确定持续静静脉血液滤过是否能从患有脓毒症和急性肾衰竭的重症患者循环中清除肿瘤坏死因子α(TNFα)及细胞因子,并定量这些细胞因子的清除率和清除速度及其对血清细胞因子浓度的影响。

设计

对使用聚砜膜进行持续静静脉血液滤过(24 小时持续滤过)的急性肾衰竭患者进行前瞻性对照研究。

患者

研究了 33 例机械通气的急性肾衰竭患者,其中脓毒症导致的急性肾衰竭患者 18 例,心血管疾病导致的急性肾衰竭患者 15 例。

干预措施

在持续血液滤过的前 72 小时内及期间进行血流动力学监测,并采集血液和超滤液样本。

测量指标及主要结果

每日记录心血管血流动力学指标(用 Swan - Ganz 导管测量)、急性生理与慢性健康状况评分 II、肌酐、电解质和血尿素氮。
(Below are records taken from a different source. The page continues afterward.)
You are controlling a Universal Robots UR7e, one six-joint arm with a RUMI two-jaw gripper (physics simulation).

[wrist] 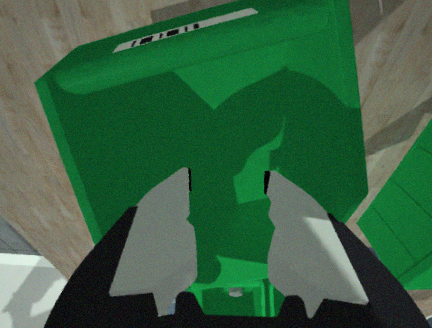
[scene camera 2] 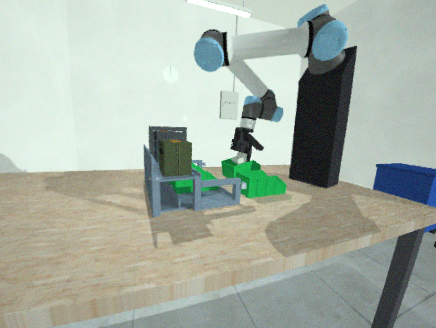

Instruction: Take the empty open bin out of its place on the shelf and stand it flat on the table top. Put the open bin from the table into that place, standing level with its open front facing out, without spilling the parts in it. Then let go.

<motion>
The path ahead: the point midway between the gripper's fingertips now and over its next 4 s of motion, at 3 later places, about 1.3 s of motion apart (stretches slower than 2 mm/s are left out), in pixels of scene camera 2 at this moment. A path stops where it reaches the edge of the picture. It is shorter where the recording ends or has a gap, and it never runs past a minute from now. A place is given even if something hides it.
My gripper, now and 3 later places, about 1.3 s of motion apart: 240,171; 240,172; 241,159; 234,147
</motion>
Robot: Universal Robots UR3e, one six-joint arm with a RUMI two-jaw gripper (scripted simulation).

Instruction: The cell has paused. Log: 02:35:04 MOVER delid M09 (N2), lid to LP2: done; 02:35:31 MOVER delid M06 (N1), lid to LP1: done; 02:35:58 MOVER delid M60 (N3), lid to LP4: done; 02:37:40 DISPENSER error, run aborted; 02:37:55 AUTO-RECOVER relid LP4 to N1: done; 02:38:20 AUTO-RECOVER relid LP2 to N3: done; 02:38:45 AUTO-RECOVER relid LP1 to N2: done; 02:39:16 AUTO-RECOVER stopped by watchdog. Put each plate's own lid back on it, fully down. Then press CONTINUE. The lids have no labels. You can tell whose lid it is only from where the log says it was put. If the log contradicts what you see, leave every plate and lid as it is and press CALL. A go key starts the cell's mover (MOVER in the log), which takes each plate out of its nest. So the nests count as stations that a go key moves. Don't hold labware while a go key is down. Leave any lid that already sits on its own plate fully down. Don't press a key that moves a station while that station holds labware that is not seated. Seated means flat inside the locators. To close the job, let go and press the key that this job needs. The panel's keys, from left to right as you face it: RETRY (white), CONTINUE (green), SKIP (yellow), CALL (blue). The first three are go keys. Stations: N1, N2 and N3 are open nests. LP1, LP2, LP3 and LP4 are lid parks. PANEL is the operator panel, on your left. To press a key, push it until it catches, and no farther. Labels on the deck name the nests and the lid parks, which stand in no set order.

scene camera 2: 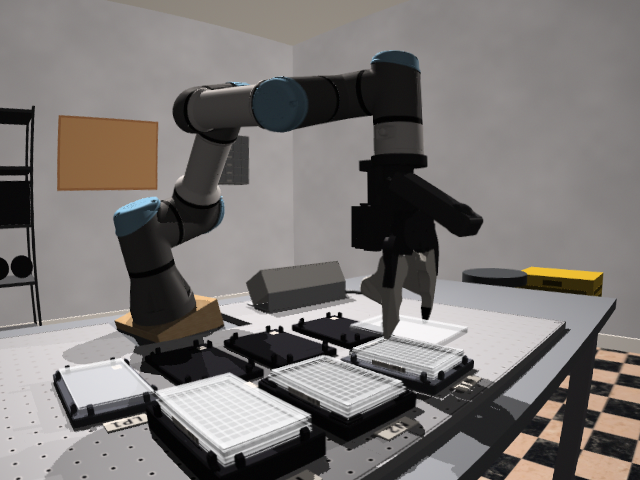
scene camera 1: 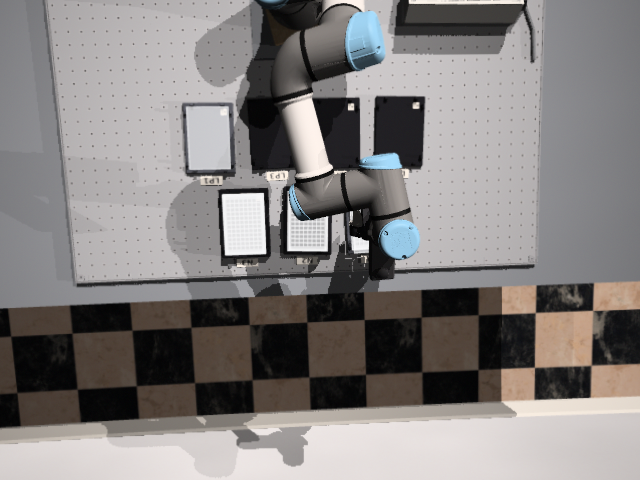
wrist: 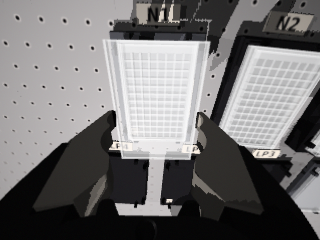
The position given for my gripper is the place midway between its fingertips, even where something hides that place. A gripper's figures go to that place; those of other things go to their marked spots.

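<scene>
There's a clear lid (scene camera 2: 230,415) at 0.36 m from the lens. A clear lid (scene camera 2: 111,383) sits 0.51 m from the lens, and there's a clear lid (scene camera 2: 428,334) at 0.52 m from the lens. My gripper (scene camera 2: 407,331) is 0.56 m from the lens, and the grey wedge-shaped box (scene camera 2: 272,289) is 0.89 m from the lens.
</scene>
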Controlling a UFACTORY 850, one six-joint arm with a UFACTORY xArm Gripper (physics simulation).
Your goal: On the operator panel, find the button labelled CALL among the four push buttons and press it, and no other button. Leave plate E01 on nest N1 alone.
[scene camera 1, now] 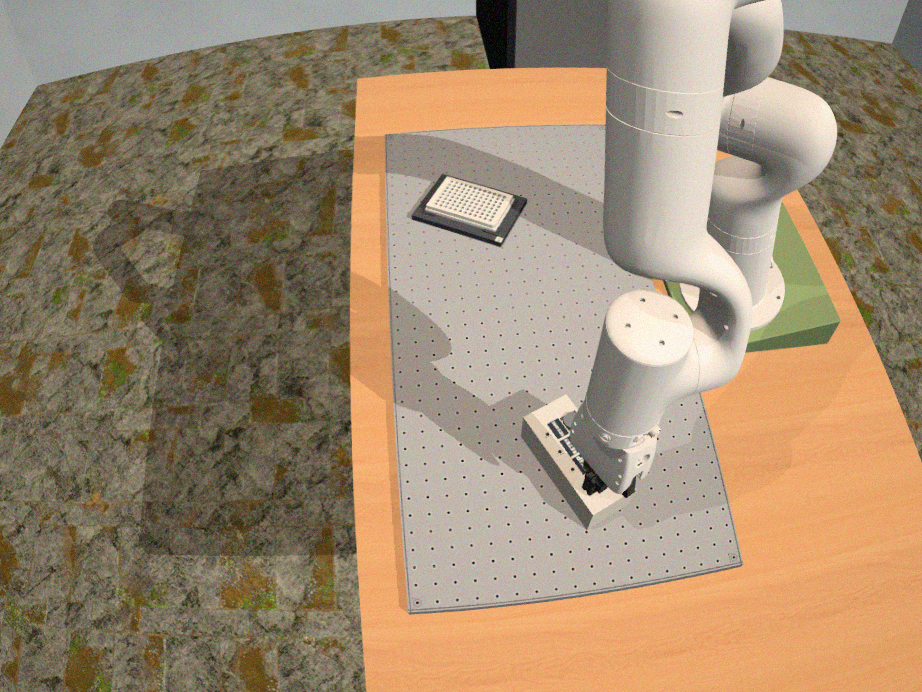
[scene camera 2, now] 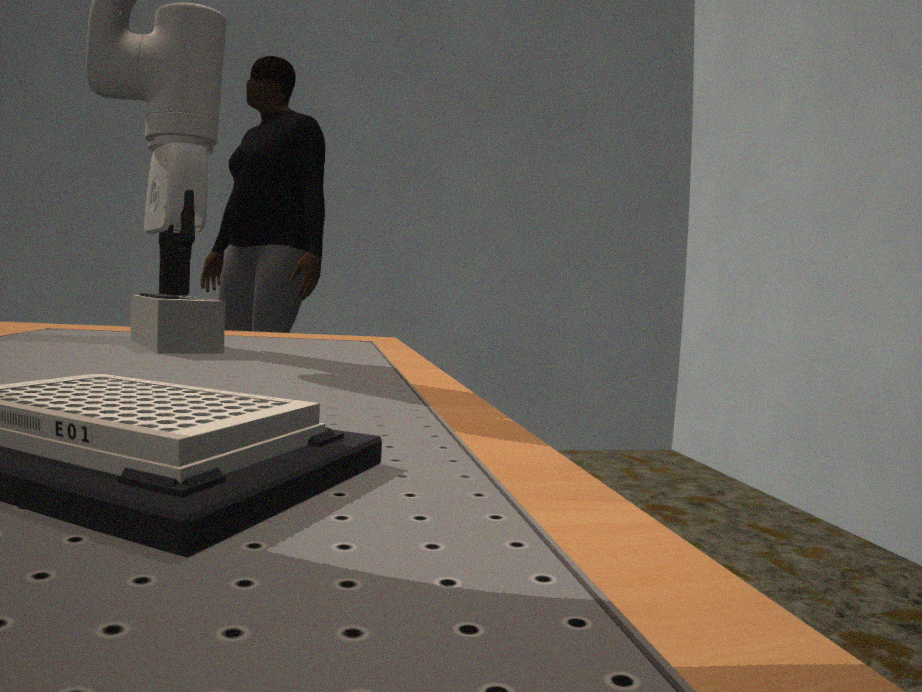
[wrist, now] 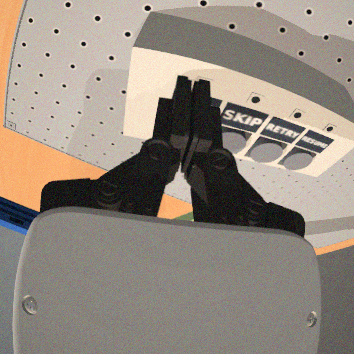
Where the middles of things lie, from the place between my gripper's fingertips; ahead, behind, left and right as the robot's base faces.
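Plate E01 point(scene camera 2: 104, 422) is 560 mm to the right of my hand, 40 mm below it and 10 mm behind it. The dark nest point(scene camera 2: 93, 499) is 560 mm to the right of my hand as well, 10 mm behind it and 50 mm below it. As for the operator panel point(scene camera 1: 543, 431), my gripper is 30 mm above it and 50 mm to the left of it.
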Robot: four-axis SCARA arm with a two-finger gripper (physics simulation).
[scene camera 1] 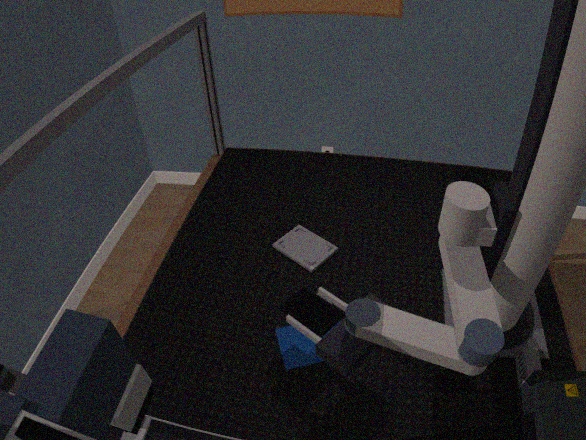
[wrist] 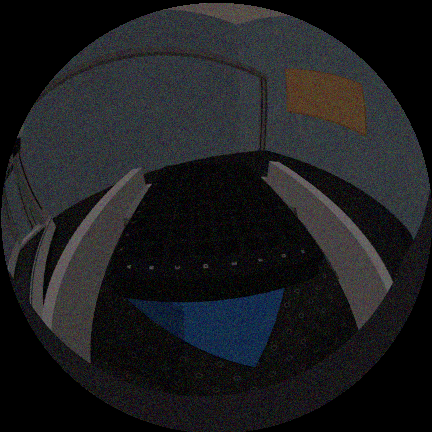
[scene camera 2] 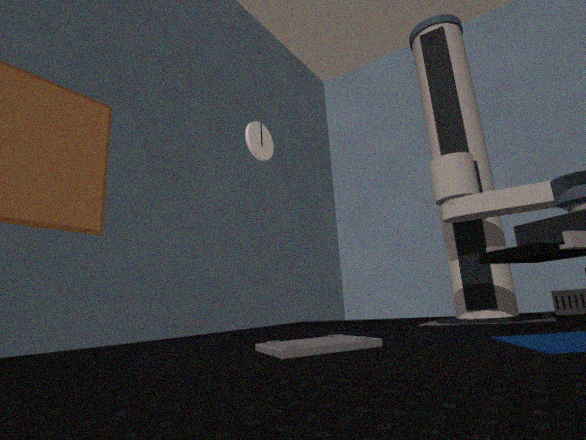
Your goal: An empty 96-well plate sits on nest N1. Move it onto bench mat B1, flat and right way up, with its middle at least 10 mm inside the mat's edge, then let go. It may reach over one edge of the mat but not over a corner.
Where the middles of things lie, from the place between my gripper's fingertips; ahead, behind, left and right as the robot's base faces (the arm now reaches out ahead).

在开始持续静静脉血液滤过(CVVH)之前、开始后即刻、12、24、48 和 72 小时,分别测定滤器前血液和超滤液中的细胞因子(TNFα、TNFα - RII、白细胞介素(IL)1β、IL1RA、IL2、IL2R、IL6、IL6R、IL8、IL10)。脓毒症患者的心输出量(7.2±2.1 升/分钟)、心脏指数(4.2±1.3 升/分钟每平方米)和每搏输出量(67±23 毫升)的心血管数值升高,而全身血管阻力(540±299 达因×秒×厘米⁻⁵)数值降低。在开始 CVVH 治疗后的最初 24 小时内,所有血流动力学数值均恢复正常。CVVH 治疗前,脓毒症患者的 TNFα为 1833±1217 皮克/毫升,非脓毒症患者为 42.9±6.3 皮克/毫升(p<0.05)。在超滤液中检测到了 TNFα,但在 CVVH 治疗期间血液中的 TNFα并未降低。脓毒症患者(3.8±1.9 皮克/毫升)和非脓毒症患者(1.7±0.5 皮克/毫升)的 IL1β无差异。在本研究中,CVVH 治疗未实现细胞因子的显著清除。

结论

这些发现表明 CVVH 可从重症患者循环中清除 TNFα和特定细胞因子。尽管没有证据表明体外清除细胞因子能使血液中细胞因子水平降低,但在脓毒症患者中,血液滤过治疗诱导后心血管血流动力学似乎有所改善。该研究表明,急性肾衰竭患者使用聚砜膜进行小容量持续血液滤过不能显著清除细胞因子。